Впрочем, не исключено, что информация о готовящихся взрывах исходит именно из тех структур, которые обязаны пресекать подобные действия.
Смысл, спросите вы? Для ответа на этот вопрос нужно попытаться возвыситься над обыденной точкой зрения и попробовать взглянуть на ситуацию с высоты государственных интересов.
Во-первых, проверка боеготовности, нечто вроде учебной тревоги. Во-вторых, соответствующие подразделения доказывают, что они хлеб едят не даром и в нужную минуту могут быстро и профессионально сделать свое дело. В данном случае – оцепить вокзал и, произведя проверку, обнаружить, что бомбы нет. И так далее.

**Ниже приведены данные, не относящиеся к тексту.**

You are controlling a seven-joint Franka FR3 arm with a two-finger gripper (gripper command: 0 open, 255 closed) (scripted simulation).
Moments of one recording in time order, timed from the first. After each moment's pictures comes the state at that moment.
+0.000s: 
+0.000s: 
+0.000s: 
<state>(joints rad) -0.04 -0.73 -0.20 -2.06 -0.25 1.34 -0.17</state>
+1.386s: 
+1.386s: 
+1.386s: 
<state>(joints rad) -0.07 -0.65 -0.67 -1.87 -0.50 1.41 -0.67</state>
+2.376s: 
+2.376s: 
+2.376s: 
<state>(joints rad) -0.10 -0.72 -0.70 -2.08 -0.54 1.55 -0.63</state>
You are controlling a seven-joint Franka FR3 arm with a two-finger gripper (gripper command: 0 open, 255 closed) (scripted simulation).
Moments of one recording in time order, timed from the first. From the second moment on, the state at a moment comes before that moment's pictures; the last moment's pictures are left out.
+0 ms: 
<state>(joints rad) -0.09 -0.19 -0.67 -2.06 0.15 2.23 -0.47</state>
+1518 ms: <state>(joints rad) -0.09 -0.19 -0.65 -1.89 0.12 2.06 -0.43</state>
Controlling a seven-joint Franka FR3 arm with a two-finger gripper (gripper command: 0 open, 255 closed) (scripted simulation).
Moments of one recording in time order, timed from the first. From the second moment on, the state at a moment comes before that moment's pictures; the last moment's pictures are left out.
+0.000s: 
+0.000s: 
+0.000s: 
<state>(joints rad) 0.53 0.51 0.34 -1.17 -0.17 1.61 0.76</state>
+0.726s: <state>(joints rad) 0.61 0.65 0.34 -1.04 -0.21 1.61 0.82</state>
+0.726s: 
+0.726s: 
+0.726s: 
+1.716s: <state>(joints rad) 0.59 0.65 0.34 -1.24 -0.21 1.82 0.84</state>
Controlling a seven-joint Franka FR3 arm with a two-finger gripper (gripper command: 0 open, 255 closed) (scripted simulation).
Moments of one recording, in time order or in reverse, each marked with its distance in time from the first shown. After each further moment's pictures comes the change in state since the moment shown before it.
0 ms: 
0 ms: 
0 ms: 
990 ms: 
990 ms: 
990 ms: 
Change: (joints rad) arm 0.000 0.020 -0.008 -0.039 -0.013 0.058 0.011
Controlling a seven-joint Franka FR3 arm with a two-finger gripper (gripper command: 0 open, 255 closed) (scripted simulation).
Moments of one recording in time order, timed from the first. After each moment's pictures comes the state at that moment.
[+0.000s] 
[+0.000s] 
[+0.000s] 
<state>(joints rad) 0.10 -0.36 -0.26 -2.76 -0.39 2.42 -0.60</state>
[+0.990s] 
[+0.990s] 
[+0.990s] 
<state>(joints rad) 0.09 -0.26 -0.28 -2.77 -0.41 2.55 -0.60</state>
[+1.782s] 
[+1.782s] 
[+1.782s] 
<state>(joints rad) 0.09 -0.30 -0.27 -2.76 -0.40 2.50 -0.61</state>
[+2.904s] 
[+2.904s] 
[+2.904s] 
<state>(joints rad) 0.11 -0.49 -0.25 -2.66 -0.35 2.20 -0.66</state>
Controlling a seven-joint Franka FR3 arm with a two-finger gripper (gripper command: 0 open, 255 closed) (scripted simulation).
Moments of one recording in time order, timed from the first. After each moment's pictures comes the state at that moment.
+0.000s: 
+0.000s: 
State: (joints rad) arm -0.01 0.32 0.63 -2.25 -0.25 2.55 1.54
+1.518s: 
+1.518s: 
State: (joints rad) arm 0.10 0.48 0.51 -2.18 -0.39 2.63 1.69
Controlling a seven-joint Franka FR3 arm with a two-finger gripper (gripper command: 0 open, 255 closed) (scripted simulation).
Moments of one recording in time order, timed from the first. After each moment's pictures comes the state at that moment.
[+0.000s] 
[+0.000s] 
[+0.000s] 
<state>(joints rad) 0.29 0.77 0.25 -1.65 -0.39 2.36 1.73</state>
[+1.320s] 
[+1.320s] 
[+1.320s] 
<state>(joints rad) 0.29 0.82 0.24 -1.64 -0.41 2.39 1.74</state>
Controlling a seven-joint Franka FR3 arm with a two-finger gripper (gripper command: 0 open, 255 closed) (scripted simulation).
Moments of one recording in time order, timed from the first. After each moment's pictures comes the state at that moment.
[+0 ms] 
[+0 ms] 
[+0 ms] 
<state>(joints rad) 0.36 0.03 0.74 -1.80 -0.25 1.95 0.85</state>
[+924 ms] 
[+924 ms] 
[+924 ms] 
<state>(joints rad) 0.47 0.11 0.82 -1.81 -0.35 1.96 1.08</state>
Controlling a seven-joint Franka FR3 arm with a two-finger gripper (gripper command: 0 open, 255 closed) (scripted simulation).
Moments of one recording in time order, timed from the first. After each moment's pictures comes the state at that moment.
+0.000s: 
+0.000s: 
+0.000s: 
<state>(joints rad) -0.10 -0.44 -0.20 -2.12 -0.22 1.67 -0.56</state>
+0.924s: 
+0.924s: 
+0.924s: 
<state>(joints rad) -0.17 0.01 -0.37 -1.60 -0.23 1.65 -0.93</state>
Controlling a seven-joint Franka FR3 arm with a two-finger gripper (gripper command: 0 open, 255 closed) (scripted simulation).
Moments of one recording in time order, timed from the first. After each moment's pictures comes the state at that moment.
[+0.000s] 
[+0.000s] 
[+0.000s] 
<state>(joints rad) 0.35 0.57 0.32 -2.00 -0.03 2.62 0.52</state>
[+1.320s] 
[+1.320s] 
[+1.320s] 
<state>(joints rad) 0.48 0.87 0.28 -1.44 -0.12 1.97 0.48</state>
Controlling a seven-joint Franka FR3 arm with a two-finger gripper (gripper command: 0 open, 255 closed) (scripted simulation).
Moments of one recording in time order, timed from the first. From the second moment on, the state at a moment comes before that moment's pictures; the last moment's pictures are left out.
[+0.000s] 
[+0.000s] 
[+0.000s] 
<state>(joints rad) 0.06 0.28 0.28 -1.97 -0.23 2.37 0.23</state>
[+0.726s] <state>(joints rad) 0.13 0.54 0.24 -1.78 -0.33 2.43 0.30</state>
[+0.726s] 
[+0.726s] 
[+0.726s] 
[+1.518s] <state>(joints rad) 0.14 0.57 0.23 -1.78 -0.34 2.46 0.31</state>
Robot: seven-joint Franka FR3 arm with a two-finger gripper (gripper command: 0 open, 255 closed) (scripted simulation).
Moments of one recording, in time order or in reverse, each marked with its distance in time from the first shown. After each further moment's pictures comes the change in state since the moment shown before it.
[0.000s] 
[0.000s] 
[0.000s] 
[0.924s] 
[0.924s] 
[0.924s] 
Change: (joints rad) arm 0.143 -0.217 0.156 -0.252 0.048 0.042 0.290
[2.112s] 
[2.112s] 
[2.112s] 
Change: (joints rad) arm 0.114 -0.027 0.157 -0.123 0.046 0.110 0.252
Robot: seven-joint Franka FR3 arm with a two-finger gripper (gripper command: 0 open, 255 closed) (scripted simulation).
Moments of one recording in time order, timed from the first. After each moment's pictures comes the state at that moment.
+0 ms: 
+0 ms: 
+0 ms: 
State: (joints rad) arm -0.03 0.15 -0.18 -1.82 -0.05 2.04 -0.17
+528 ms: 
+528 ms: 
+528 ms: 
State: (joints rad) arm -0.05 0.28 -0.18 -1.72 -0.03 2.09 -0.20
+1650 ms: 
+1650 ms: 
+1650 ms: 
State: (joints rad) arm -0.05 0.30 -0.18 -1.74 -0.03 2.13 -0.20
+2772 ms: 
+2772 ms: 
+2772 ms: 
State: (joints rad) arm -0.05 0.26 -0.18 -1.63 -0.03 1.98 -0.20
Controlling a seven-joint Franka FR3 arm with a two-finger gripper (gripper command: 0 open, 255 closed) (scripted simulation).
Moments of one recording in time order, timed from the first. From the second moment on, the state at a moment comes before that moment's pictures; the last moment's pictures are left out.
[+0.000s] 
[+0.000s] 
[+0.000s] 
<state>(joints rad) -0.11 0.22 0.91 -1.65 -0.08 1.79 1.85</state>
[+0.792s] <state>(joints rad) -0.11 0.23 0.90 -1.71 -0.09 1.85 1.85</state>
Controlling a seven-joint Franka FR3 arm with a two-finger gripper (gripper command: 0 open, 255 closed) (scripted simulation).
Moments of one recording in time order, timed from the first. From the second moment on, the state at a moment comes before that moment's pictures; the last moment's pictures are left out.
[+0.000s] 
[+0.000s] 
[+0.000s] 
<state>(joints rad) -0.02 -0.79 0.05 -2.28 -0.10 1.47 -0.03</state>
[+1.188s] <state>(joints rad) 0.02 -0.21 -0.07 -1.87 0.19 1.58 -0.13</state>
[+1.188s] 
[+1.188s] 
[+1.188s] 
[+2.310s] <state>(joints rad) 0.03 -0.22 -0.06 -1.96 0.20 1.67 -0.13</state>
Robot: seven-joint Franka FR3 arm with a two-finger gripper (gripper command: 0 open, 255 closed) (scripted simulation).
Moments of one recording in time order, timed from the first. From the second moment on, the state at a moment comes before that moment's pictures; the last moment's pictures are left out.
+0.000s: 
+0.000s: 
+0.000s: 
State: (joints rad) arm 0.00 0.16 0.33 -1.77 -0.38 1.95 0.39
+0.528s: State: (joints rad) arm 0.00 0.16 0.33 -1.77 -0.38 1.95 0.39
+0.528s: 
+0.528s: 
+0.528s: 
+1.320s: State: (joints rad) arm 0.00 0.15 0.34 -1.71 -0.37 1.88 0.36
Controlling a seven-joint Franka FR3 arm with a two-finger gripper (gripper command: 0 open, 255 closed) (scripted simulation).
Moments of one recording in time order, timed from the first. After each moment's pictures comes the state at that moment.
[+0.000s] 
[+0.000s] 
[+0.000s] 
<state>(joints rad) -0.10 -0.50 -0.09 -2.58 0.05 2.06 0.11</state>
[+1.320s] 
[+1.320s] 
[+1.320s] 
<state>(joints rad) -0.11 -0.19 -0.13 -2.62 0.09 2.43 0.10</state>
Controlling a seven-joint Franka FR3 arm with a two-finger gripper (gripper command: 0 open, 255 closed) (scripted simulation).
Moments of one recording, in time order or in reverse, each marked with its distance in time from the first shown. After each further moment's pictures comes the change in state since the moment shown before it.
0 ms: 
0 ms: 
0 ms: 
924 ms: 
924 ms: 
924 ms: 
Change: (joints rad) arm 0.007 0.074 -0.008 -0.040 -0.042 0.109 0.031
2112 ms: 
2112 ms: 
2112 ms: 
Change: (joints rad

А если предположить, что более-менее регулярные звонки о бомбе – все же инициатива граждан, а не властных структур, то, в таком случае, это замечательный способ отвлечь внимание. Если звонить каждый день и указывать, что бомба лежит на вокзале, рано или поздно на такую информацию просто перестанут реагировать.
И вот тогда...
– Пардон, – автоматически извинился я, толкнув плечом встречного. И, разглядев его, уже совсем машинально добавил, – мадам...
Эта как бы французская сгороговорка – пардон, мадам – наверняка вошла в наш современный речевой обиход еще с тех – блаженных – имперских времен и, несмотря на некоторую отчетливую пошловатость, все же хранила в себе изысканное очарование.
Даже не обернувшись в мою сторону, женщина прошла мимо. Слово «мадам» подходило к ней ровно столько же, как участие в жестких порнофильмах нашему премьер-министру или прозрачная батистовая блузочка от Кардена – страдающей слоновой болезнью бабульке.
Физическое уродство вызывает в нас порой противоречивые чувства – с одной стороны, естественную жалость, а порой и содрогание; с другой – стремление никак не обнаружить своей реакции на увиденное: ведь это может обидеть человека. Недаром же и в Америке общественность в вопросе об инвалидах подобным же образом балансирует между попечением больных членов общества и, в то же время, настаивает на полном равноправии.